**Work to complete:** Below are several entries. Transcribe exactly those lines that fall from the one with "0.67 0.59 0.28" through the one with "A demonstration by", end lines included.

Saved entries
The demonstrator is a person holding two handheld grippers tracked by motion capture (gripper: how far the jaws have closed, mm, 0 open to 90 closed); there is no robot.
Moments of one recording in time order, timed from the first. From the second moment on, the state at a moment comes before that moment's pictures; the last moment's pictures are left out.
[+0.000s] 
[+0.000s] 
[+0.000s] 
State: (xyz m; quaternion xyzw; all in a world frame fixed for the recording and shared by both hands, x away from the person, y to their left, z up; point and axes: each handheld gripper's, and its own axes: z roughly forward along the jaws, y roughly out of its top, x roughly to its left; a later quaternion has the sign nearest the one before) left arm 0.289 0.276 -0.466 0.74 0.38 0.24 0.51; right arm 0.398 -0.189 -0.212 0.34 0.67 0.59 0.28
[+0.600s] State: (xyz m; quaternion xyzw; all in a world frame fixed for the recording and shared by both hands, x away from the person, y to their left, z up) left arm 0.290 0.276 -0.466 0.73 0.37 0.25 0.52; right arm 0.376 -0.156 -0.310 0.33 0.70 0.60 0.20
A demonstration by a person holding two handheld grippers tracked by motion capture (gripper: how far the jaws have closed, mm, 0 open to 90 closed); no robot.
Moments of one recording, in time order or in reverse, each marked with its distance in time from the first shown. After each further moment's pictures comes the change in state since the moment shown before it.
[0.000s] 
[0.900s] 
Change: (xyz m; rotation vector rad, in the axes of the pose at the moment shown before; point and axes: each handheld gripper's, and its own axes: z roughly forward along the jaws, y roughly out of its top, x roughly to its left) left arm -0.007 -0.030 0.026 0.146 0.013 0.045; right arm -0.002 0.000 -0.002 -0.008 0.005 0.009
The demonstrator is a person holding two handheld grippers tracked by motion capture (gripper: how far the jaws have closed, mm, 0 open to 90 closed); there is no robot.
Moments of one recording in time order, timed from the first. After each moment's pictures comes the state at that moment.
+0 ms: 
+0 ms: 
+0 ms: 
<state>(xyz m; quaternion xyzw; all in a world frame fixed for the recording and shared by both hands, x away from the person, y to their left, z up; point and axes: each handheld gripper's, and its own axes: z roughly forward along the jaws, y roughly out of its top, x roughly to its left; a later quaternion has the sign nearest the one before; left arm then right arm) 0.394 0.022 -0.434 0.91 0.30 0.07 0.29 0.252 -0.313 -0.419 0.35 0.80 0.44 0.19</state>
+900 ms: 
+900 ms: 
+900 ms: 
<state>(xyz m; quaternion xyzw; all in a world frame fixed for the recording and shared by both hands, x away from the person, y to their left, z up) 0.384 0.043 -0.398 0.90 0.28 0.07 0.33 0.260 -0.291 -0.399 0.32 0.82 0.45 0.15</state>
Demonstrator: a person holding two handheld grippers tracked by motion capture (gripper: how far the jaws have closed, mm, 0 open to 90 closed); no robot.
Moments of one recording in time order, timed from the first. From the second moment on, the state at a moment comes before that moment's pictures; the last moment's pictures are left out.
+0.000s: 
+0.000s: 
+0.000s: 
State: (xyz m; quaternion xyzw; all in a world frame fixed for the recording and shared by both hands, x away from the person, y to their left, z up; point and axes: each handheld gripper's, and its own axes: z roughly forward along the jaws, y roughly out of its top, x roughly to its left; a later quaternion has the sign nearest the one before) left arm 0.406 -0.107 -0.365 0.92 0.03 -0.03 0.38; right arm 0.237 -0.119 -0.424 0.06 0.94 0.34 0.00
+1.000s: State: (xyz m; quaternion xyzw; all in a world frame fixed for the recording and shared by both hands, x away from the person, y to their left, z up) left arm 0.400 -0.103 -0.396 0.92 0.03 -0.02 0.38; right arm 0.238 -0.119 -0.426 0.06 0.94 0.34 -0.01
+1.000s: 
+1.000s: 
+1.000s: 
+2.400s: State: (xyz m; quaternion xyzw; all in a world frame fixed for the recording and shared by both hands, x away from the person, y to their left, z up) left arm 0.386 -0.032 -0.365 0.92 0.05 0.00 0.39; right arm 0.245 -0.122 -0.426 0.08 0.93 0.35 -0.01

**Solution:**
State: (xyz m; quaternion xyzw; all in a world frame fixed for the recording and shared by both hands, x away from the person, y to their left, z up; point and axes: each handheld gripper's, and its own axes: z roughly forward along the jaws, y roughly out of its top, x roughly to its left; a later quaternion has the sign nearest the one before) left arm 0.289 0.276 -0.466 0.74 0.38 0.24 0.51; right arm 0.398 -0.189 -0.212 0.34 0.67 0.59 0.28
[+0.600s] State: (xyz m; quaternion xyzw; all in a world frame fixed for the recording and shared by both hands, x away from the person, y to their left, z up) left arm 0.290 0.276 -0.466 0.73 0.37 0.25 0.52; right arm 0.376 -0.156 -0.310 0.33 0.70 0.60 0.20
A demonstration by a person holding two handheld grippers tracked by motion capture (gripper: how far the jaws have closed, mm, 0 open to 90 closed); no robot.

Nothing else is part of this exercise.